▶ Input data:

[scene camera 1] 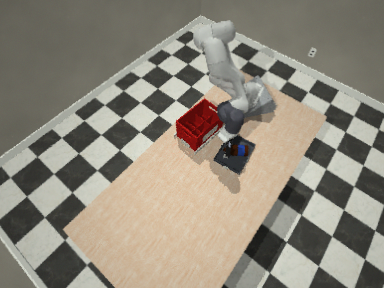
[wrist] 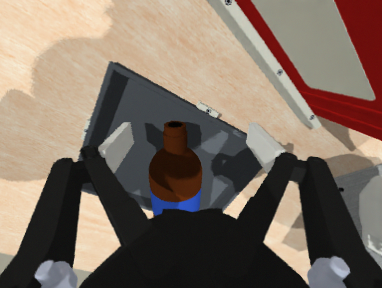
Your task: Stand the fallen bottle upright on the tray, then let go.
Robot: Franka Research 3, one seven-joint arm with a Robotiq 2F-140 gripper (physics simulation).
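Note:
A brown bottle (scene camera 1: pixel 242 150) (wrist: pixel 175 172) with a blue label lies on its side on the dark grey tray (scene camera 1: pixel 239 168) (wrist: pixel 145 105). In the wrist view its neck points toward the top and its lower end is hidden behind the gripper body. My gripper (scene camera 1: pixel 228 147) (wrist: pixel 190 132) is open, with nothing held. In the wrist view its two pale finger pads stand on either side of the bottle's neck and shoulder, apart from it, with the bottle nearer the left pad. In the scene view the fingers are at the neck end of the bottle, low over the tray.
A red crate (scene camera 1: pixel 195 131) (wrist: pixel 367 30) with compartments stands beside the tray, close to the arm. A pale strip with screws (wrist: pixel 280 72) runs along its lower side. The robot's base (scene camera 1: pixel 261 97) is at the far end of the wooden table (scene camera 1: pixel 165 215).

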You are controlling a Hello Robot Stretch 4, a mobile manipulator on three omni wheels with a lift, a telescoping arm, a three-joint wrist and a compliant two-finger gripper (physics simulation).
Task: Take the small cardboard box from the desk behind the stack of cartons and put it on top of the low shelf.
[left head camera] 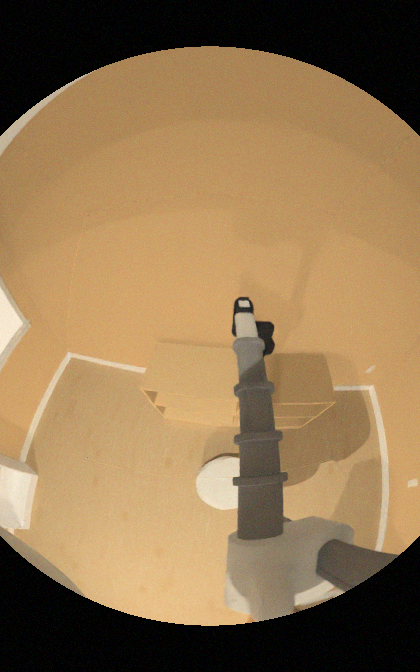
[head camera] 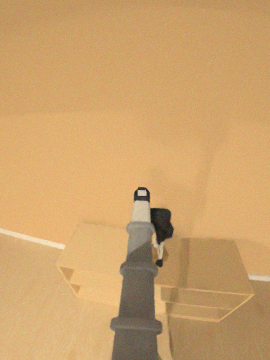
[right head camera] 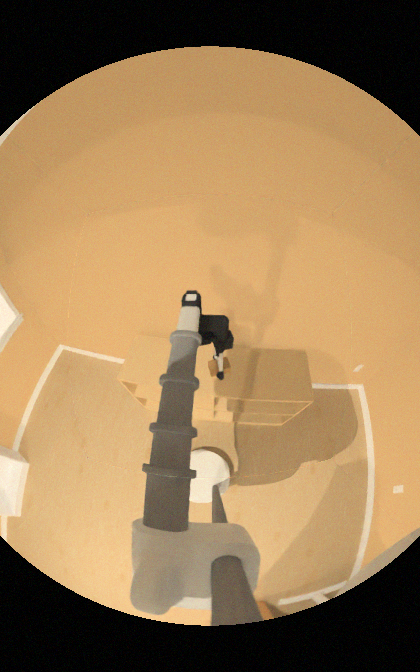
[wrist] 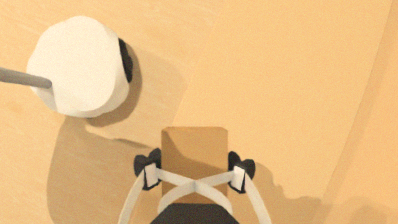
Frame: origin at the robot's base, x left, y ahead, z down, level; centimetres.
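Seen in the pictures: gripper, fingertip midpoint: [head camera: 156, 257] [wrist: 194, 163].
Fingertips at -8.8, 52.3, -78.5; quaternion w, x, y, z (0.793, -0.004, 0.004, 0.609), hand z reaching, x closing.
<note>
A point is followed by its place in that frame, as x, y, z.
The small cardboard box [wrist: 195, 150] {-6.6, 51.6, -83.4} [right head camera: 213, 367] is a plain brown block between the two black fingertips in the wrist view. My gripper [wrist: 194, 163] {-8.8, 52.3, -78.5} [right head camera: 219, 369] is shut on it, one fingertip at each side. In the right head view, the gripper and box show over the top of the low shelf [head camera: 210, 260] {-46.9, 62.5, -58.1} [left head camera: 302, 375] [right head camera: 275, 372] [wrist: 295, 90] {7.4, 69.9, -58.1}, a light wooden unit against the wall. The height of the box above the shelf top is hard to tell. The arm covers part of the shelf. The desk and the carton stack cannot be made out.
The orange-tan wall [head camera: 135, 150] {4.6, 90.9, -120.7} [left head camera: 200, 275] [right head camera: 150, 270] rises behind the shelf. My round white base [left head camera: 220, 482] [right head camera: 207, 475] [wrist: 77, 65] {0.5, 2.4, -18.7} is on the wooden floor in front of it. A white object [left head camera: 15, 492] [right head camera: 10, 482] stands at the far left. Shadows lie over the shelf's right part.
</note>
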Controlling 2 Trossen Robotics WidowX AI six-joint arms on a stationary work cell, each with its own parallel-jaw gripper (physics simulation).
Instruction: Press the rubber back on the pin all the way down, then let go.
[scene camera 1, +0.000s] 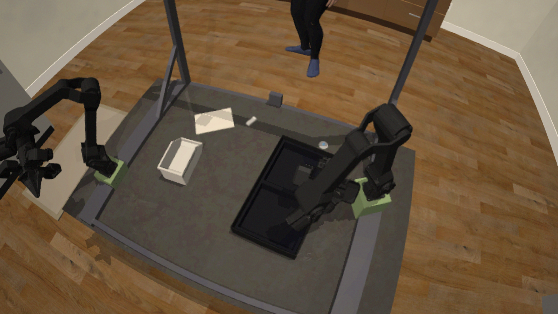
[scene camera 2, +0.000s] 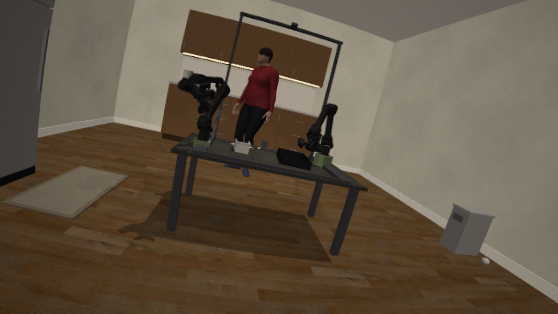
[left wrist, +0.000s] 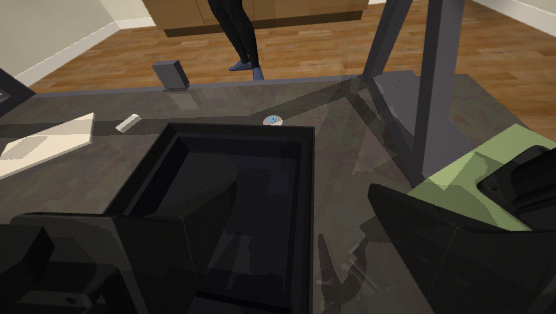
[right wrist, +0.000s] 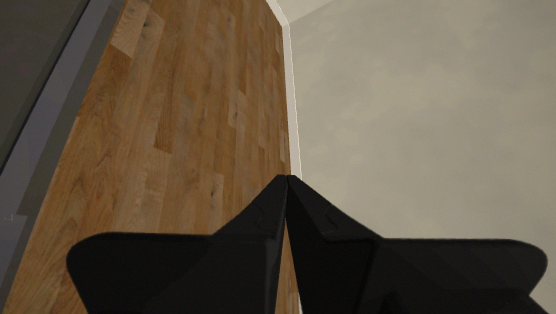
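Seen in the pictures: left gripper, between the fingertips: (scene camera 2: 305, 149) (left wrist: 301, 188); right gripper, between the fingertips: (scene camera 1: 37, 197) (scene camera 2: 212, 105) (right wrist: 285, 183); left arm's base, origin of its link: (scene camera 1: 373, 190) (scene camera 2: 324, 154); right arm's base, origin of its link: (scene camera 1: 108, 168) (scene camera 2: 202, 140).
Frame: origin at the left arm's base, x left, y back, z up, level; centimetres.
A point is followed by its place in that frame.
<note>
The pin (scene camera 1: 323, 145) {x -24.9, y -8.5, z -8.7 cm} (left wrist: 272, 120) {x -25.1, y -8.4, z -8.5 cm} is a small pale round disc lying on the table behind the black tray, with a small blue piece at its middle. How far the rubber back sits down is too small to tell. My left gripper (left wrist: 301, 188) {x -8.3, y -13.1, z 0.6 cm} is open and empty. In the left wrist view its fingers stand wide apart, on the near side of the pin, one in front of the tray and one toward the right; neither touches the pin. My right gripper (right wrist: 285, 183) {x -1.8, y -98.1, z 19.0 cm} (scene camera 1: 35, 193) {x -1.8, y -98.1, z 19.0 cm} is shut and empty, out past the table's left side, far from the pin.
The black tray (left wrist: 240, 129) {x -22.1, y -14.4, z -5.0 cm} lies close in front of the pin. A white open box (scene camera 1: 180, 162) {x -25.3, y -60.4, z -8.1 cm}, a cream card (scene camera 1: 215, 121) {x -42.6, y -46.6, z -8.8 cm} and a small white bar (scene camera 1: 251, 121) {x -39.9, y -32.7, z -8.5 cm} (left wrist: 128, 123) {x -39.5, y -32.5, z -8.5 cm} are farther left. A grey block (scene camera 1: 275, 99) {x -47.2, y -22.3, z -5.5 cm} (left wrist: 171, 75) {x -47.0, y -21.9, z -5.8 cm} stands at the back edge.
</note>
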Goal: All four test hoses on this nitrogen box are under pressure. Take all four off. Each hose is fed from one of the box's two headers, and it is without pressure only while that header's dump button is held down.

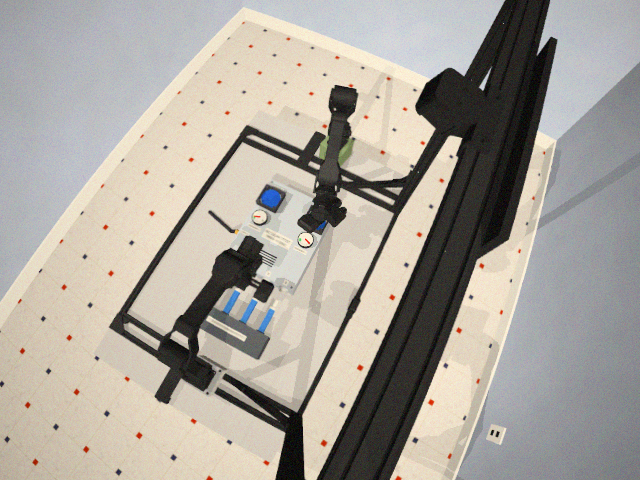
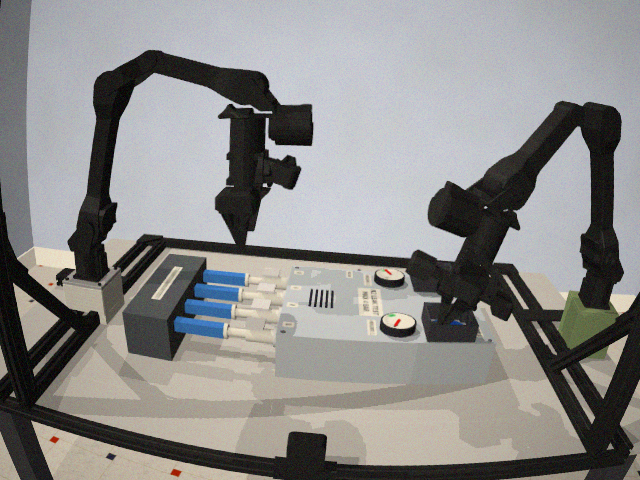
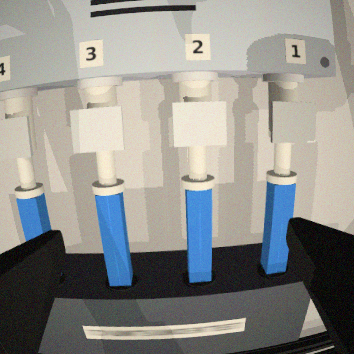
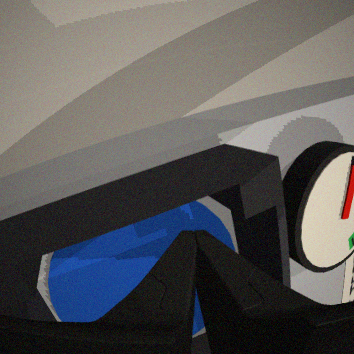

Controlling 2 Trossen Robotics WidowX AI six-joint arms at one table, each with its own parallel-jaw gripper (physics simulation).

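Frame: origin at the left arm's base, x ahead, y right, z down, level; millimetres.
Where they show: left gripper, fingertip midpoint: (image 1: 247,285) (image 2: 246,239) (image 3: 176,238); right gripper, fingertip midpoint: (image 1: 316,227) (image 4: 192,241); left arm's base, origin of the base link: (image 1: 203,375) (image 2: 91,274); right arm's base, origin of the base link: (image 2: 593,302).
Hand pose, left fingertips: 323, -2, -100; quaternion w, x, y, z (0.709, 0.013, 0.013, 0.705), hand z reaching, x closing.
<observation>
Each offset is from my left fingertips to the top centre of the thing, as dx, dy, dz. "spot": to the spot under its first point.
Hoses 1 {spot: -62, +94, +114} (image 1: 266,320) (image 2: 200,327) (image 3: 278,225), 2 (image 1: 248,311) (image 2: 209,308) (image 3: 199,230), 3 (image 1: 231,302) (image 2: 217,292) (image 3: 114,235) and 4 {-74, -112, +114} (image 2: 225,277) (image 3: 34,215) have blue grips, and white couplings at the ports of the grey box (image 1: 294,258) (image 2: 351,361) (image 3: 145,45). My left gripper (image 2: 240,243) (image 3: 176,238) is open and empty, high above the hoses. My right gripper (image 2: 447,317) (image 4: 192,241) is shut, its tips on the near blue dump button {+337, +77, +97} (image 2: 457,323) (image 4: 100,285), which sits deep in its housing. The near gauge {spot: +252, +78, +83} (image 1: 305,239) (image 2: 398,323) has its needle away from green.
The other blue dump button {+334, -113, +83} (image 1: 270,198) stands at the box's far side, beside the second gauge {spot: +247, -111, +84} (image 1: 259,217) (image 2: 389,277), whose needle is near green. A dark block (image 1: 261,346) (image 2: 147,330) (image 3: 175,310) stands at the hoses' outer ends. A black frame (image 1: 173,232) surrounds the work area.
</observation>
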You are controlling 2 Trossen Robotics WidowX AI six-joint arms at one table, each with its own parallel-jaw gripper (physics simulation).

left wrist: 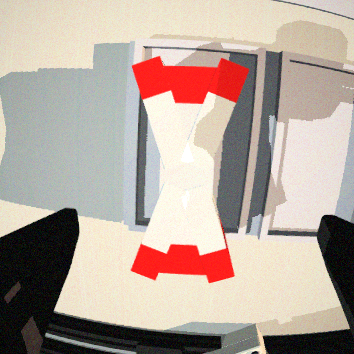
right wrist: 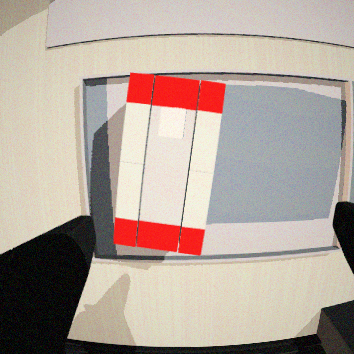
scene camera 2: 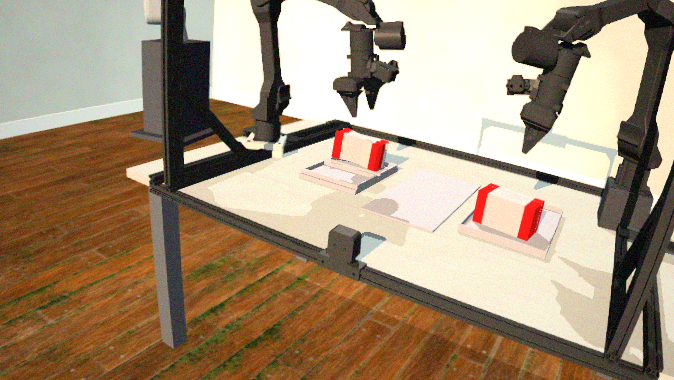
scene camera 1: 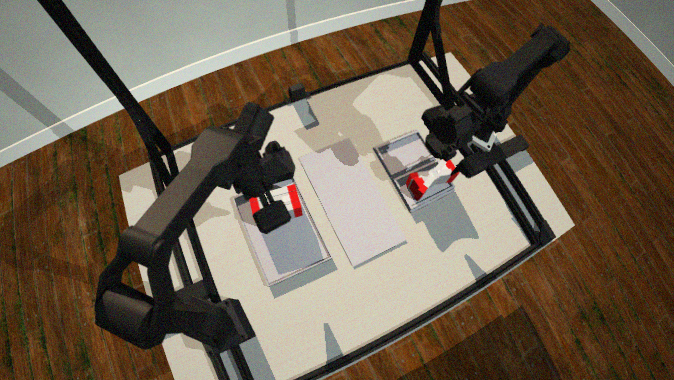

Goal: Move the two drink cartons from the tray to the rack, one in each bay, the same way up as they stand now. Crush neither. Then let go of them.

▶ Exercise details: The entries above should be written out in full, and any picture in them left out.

▶ Solution to this task:
[scene camera 1] 
[wrist] 
Your task: Stand the fallen bottle upright on the tray, then let go.
Robot: Franka Research 3, one seven-joint arm with a Robotiq 2F-140 gripper (physics simulation).
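Note:
A brown bottle (scene camera 1: pixel 242 150) (wrist: pixel 175 172) with a blue label lies on its side on the dark grey tray (scene camera 1: pixel 239 168) (wrist: pixel 145 105). In the wrist view its neck points toward the top and its lower end is hidden behind the gripper body. My gripper (scene camera 1: pixel 228 147) (wrist: pixel 190 132) is open, with nothing held. In the wrist view its two pale finger pads stand on either side of the bottle's neck and shoulder, apart from it, with the bottle nearer the left pad. In the scene view the fingers are at the neck end of the bottle, low over the tray.
A red crate (scene camera 1: pixel 195 131) (wrist: pixel 367 30) with compartments stands beside the tray, close to the arm. A pale strip with screws (wrist: pixel 280 72) runs along its lower side. The robot's base (scene camera 1: pixel 261 97) is at the far end of the wooden table (scene camera 1: pixel 165 215).
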
You are controlling a Hello Robot Stretch 4, a mobile manipulator on three omni wheels with a lift, a telescoping arm, a three-joint wrist and a compliant two-finger gripper (physics simulation).
Task: Take the small cardboard box from the desk behind the stack of cartons and put it on top of the low shelf.
[left head camera] 
[head camera] 
[right head camera] 
[wrist] 
Frame: origin at the robot's base, x left, y ahead, z down, level; centimetres.
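Seen in the pictures: gripper, fingertip midpoint: [head camera: 156, 257] [wrist: 194, 163].
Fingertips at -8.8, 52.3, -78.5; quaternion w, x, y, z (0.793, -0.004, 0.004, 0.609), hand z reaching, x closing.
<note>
A point is followed by its place in that frame, as x, y, z.
The small cardboard box [wrist: 195, 150] {-6.6, 51.6, -83.4} [right head camera: 213, 367] is a plain brown block between the two black fingertips in the wrist view. My gripper [wrist: 194, 163] {-8.8, 52.3, -78.5} [right head camera: 219, 369] is shut on it, one fingertip at each side. In the right head view, the gripper and box show over the top of the low shelf [head camera: 210, 260] {-46.9, 62.5, -58.1} [left head camera: 302, 375] [right head camera: 275, 372] [wrist: 295, 90] {7.4, 69.9, -58.1}, a light wooden unit against the wall. The height of the box above the shelf top is hard to tell. The arm covers part of the shelf. The desk and the carton stack cannot be made out.
The orange-tan wall [head camera: 135, 150] {4.6, 90.9, -120.7} [left head camera: 200, 275] [right head camera: 150, 270] rises behind the shelf. My round white base [left head camera: 220, 482] [right head camera: 207, 475] [wrist: 77, 65] {0.5, 2.4, -18.7} is on the wooden floor in front of it. A white object [left head camera: 15, 492] [right head camera: 10, 482] stands at the far left. Shadows lie over the shelf's right part.
</note>
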Controlling 2 Trossen Robotics WidowX AI six-joint arms on a stationary work cell, each with its own parallel-jaw gripper (physics simulation).
Instruction: Press the rubber back on the pin all the way down, then let go.
[scene camera 1, +0.000s] 
[scene camera 2, +0.000s] 
[left wrist, +0.000s] 
[right wrist, +0.000s] 
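Seen in the pictures: left gripper, between the fingertips: (scene camera 2: 305, 149) (left wrist: 301, 188); right gripper, between the fingertips: (scene camera 1: 37, 197) (scene camera 2: 212, 105) (right wrist: 285, 183); left arm's base, origin of its link: (scene camera 1: 373, 190) (scene camera 2: 324, 154); right arm's base, origin of its link: (scene camera 1: 108, 168) (scene camera 2: 202, 140).
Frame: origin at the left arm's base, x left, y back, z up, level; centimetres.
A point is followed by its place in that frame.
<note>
The pin (scene camera 1: 323, 145) {x -24.9, y -8.5, z -8.7 cm} (left wrist: 272, 120) {x -25.1, y -8.4, z -8.5 cm} is a small pale round disc lying on the table behind the black tray, with a small blue piece at its middle. How far the rubber back sits down is too small to tell. My left gripper (left wrist: 301, 188) {x -8.3, y -13.1, z 0.6 cm} is open and empty. In the left wrist view its fingers stand wide apart, on the near side of the pin, one in front of the tray and one toward the right; neither touches the pin. My right gripper (right wrist: 285, 183) {x -1.8, y -98.1, z 19.0 cm} (scene camera 1: 35, 193) {x -1.8, y -98.1, z 19.0 cm} is shut and empty, out past the table's left side, far from the pin.
The black tray (left wrist: 240, 129) {x -22.1, y -14.4, z -5.0 cm} lies close in front of the pin. A white open box (scene camera 1: 180, 162) {x -25.3, y -60.4, z -8.1 cm}, a cream card (scene camera 1: 215, 121) {x -42.6, y -46.6, z -8.8 cm} and a small white bar (scene camera 1: 251, 121) {x -39.9, y -32.7, z -8.5 cm} (left wrist: 128, 123) {x -39.5, y -32.5, z -8.5 cm} are farther left. A grey block (scene camera 1: 275, 99) {x -47.2, y -22.3, z -5.5 cm} (left wrist: 171, 75) {x -47.0, y -21.9, z -5.8 cm} stands at the back edge.
</note>
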Goal: All four test hoses on this nitrogen box are under pressure. Take all four off. Each hose is fed from one of the box's two headers, and it is without pressure only while that header's dump button is held down.


Controlling 2 Trossen Robotics WidowX AI six-joint arms at one table, each with its own parallel-jaw gripper (physics simulation).

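Frame: origin at the left arm's base, x ahead, y right, z down, level; millimetres.
Where they show: left gripper, fingertip midpoint: (image 1: 247,285) (image 2: 246,239) (image 3: 176,238); right gripper, fingertip midpoint: (image 1: 316,227) (image 4: 192,241); left arm's base, origin of the base link: (image 1: 203,375) (image 2: 91,274); right arm's base, origin of the base link: (image 2: 593,302).
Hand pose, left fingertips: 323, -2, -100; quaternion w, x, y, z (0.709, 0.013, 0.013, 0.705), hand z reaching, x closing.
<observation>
Each offset is from my left fingertips to the top centre of the thing, as dx, dy, dz. "spot": to the spot under its first point.
Hoses 1 {spot: -62, +94, +114} (image 1: 266,320) (image 2: 200,327) (image 3: 278,225), 2 (image 1: 248,311) (image 2: 209,308) (image 3: 199,230), 3 (image 1: 231,302) (image 2: 217,292) (image 3: 114,235) and 4 {-74, -112, +114} (image 2: 225,277) (image 3: 34,215) have blue grips, and white couplings at the ports of the grey box (image 1: 294,258) (image 2: 351,361) (image 3: 145,45). My left gripper (image 2: 240,243) (image 3: 176,238) is open and empty, high above the hoses. My right gripper (image 2: 447,317) (image 4: 192,241) is shut, its tips on the near blue dump button {+337, +77, +97} (image 2: 457,323) (image 4: 100,285), which sits deep in its housing. The near gauge {spot: +252, +78, +83} (image 1: 305,239) (image 2: 398,323) has its needle away from green.
The other blue dump button {+334, -113, +83} (image 1: 270,198) stands at the box's far side, beside the second gauge {spot: +247, -111, +84} (image 1: 259,217) (image 2: 389,277), whose needle is near green. A dark block (image 1: 261,346) (image 2: 147,330) (image 3: 175,310) stands at the hoses' outer ends. A black frame (image 1: 173,232) surrounds the work area.
</observation>
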You are controlling 2 Trossen Robotics WidowX AI six-joint arms at one table, each with its own parallel-jaw gripper (physics simulation).

left wrist: 
right wrist: 
scene camera 2: 
scene camera 1: 

Goal: Move the two drink cartons from the tray to the rack, one in each bay, the same way up as they stand now. Crush neither. Then let go of them.

There's nothing left to add to the answer.